И вот мы заходим в приемное отделение. Это бывший спортивный зал, сплошь заставленный койками с сидящими и лежащими на них ранеными. Снуют санитары. Одним они дают пить, другим — лекарства, третьим подают утку. Кого-то уносят на носилках, кого-то приносят…
К нам подбегает девчонка-санитарка:
— Товарищ полковник, минуточку, сейчас мы вас примем!
И тут же исчезает.
Мы ждем десять — пятнадцать минут, к нам никто не подходит.
Лицо полковника выражает растерянность. Я его понимаю: когда столько раненых, даже как-то неудобно напоминать о себе…
Постепенно растерянность все же сменяется нетерпением. Полковник раздраженно спрашивает:
— Ну, где же ваши врачи, лейтенант?
И в самом деле, куда они подевались?
— Я сбегаю, позову их! — говорю я.
Но в этот момент появляются главный хирург и врачиха приемного отделения. Она недавно окончила медицинский институт, и ей еще не успели присвоить звание.
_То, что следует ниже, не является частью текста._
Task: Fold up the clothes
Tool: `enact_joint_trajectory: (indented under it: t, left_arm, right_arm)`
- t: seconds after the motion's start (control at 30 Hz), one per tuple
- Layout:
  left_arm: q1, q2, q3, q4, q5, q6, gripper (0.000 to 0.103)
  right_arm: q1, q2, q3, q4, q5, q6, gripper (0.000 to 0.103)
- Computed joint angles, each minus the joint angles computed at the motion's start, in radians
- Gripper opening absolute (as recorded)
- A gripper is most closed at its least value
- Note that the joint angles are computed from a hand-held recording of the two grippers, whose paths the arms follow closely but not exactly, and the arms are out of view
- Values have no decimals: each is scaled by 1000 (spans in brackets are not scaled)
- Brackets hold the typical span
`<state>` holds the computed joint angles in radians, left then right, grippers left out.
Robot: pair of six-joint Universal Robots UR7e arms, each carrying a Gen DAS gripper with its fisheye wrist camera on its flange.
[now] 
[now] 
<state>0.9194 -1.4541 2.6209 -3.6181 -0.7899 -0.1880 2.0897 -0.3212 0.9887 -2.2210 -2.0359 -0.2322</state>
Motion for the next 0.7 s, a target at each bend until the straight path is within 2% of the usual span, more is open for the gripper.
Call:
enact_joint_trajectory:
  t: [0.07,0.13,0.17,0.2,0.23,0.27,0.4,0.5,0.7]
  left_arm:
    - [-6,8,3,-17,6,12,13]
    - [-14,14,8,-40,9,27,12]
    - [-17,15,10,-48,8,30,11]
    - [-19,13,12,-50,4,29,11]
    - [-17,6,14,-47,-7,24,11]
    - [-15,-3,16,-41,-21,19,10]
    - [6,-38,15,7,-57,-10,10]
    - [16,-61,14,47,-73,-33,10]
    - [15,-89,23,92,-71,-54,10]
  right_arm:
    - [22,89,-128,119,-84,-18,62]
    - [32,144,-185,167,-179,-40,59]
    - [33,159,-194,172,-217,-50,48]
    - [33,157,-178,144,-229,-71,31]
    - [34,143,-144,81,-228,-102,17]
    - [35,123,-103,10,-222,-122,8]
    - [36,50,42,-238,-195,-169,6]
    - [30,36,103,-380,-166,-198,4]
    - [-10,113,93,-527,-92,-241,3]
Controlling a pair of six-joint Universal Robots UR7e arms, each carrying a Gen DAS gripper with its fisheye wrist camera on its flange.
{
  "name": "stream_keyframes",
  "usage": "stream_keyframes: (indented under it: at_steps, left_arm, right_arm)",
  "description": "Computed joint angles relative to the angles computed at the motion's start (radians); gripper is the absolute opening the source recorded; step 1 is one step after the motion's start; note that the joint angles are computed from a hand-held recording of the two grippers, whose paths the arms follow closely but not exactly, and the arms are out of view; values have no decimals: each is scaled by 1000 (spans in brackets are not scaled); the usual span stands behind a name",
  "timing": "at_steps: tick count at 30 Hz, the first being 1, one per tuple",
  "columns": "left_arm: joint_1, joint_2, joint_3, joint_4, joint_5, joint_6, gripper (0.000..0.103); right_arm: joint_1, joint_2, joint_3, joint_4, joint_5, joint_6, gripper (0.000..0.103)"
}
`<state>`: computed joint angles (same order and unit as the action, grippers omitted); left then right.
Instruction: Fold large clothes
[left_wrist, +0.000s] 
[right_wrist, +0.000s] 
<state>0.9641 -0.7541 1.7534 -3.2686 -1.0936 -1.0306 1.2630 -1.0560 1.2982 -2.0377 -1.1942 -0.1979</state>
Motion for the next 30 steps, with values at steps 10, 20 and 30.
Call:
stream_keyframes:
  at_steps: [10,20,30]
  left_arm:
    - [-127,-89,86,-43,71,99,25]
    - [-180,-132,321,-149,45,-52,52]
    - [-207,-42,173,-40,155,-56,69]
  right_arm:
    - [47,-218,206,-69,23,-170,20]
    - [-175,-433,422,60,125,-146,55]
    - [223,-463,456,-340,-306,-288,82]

Нас она замечает сразу. Но главный хирург торопливо ей что-то выговаривает, и она молча следует за ним мимо нас…
Останавливает их обоих голос полковника:
— Товарищ майор!
Главный хирург какое-то время раздумывает, словно решая, стоит подойти или нет.
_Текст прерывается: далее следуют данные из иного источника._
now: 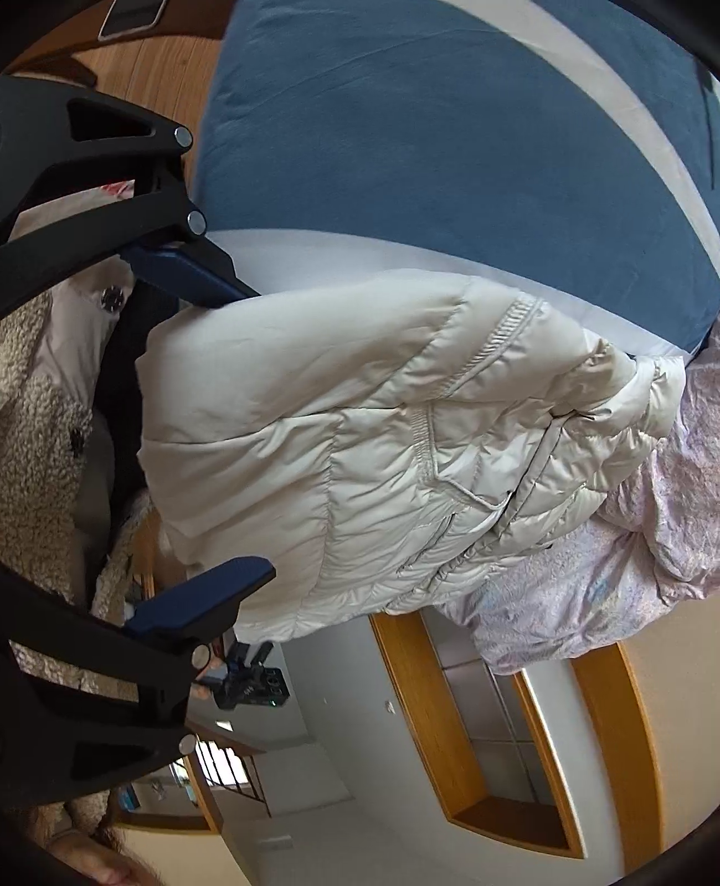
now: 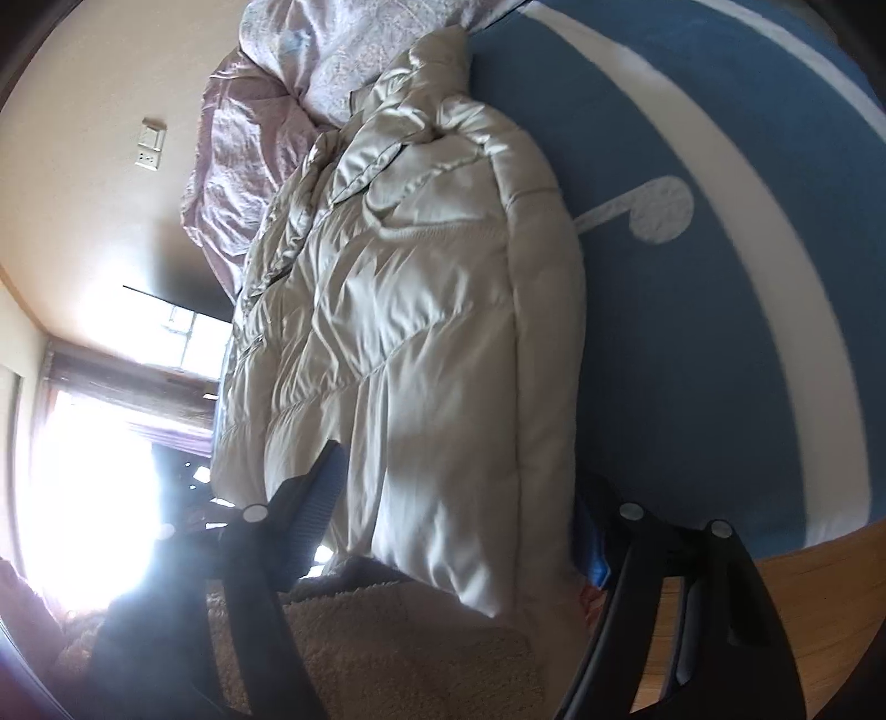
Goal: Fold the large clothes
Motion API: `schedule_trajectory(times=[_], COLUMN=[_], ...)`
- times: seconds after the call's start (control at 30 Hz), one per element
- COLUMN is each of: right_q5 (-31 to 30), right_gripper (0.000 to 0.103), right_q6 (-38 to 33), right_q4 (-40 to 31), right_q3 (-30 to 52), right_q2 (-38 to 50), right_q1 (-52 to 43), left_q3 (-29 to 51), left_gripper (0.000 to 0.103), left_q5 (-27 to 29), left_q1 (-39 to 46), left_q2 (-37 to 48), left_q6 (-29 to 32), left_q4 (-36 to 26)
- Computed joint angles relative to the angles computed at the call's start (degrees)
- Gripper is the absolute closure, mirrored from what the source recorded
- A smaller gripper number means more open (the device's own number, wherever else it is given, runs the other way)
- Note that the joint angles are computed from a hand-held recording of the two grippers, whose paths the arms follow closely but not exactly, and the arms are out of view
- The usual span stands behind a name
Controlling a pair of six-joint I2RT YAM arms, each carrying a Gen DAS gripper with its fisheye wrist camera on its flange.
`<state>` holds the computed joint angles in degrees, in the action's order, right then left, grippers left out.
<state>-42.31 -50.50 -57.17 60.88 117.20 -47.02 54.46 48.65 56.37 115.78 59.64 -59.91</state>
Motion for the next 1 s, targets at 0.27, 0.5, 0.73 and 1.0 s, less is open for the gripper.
schedule_trajectory(times=[0.27,0.5,0.73,1.0], right_q5=[-3.2,-5.7,-9.5,-13.5], right_gripper=[0.043,0.056,0.080,0.086], right_q6=[-4.7,-6.3,-6.5,-3.5], right_q4=[-4.7,-5.4,-2.2,4.4], right_q3=[1.3,0.2,-3.4,-9.1], right_q2=[4.3,6.7,2.3,-7.2], right_q1=[-1.5,-1.7,-2.0,-1.3], left_q3=[0.6,-1.6,-5.6,-6.2], left_gripper=[0.025,0.039,0.081,0.087], left_q5=[4.8,4.1,2.9,6.4], left_q1=[3.1,3.0,0.9,1.9], left_q2=[5.8,3.7,-4.5,-11.7], left_q6=[3.2,1.0,-5.7,-6.6], left_q4=[-4.0,-0.8,6.4,7.2])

Подходит, но с недовольным выражением на длинном лице.
— Слушаю вас, товарищ полковник!
— Товарищ майор, я прошу вас срочно прооперировать меня, — негромко произносит полковник.
— Ну, разумеется, вам срочно, а тяжелораненые пусть подождут! — вдруг вскипает главный хирург.
Полковник вспыхивает. Я чувствую, что ему стоит огромного труда сдержаться, не сказать майору что-нибудь такое же резкое и гневное. Отвечает он сдержанно, с достоинством и с неприкрытой обидой в голосе:
— Я просил вас о срочной операции только потому, что к вечеру мне надо быть в дивизии…
В лице главного хирурга что-то меняется. Но говорит он строго и, как мне кажется, чуть-чуть похваляясь:
— В нашем медсанбате неукоснительно соблюдают правило: первым оказывают помощь тем, кто в ней больше нуждается. И никаких исключений, товарищ полковник…
— Тогда простите, что побеспокоил вас, — странным голосом произносит полковник и, обняв меня за шею, говорит: — Пошли, лейтенант!..
И мы все втроем ковыляем к выходу. В эту минуту мы с Яхиным испытываем к главному хирургу самую что ни есть лютую ненависть. Будь на то наша воля, мы на месте полковника раз пять поставили бы его по команде «смирно». Чтобы знал, как разговаривать со старшим по званию! Чтобы знал, как строить из себя борца за справедливость!
Мы идем и слышим, как позади нас воцаряется напряженная тишина. Неожиданный поступок полковника вызывает у врачей растерянность.
Открываем дверь, выходим на крыльцо…
И вдруг нам в спину ударяет голос врачихи:
— Вернитесь, товарищ полковник!
Но мы, не обращая внимания на оклик, продолжаем спускаться по ступенькам.
— Вернитесь!
Она догоняет нас в самом низу лестницы.
— Товарищ полковник, вы напрасно обижаетесь… Вы же видели, как у нас забито… На каждого хирурга только тяжелораненых по тридцать человек… Мы совсем не управляемся… А раненые все прибывают!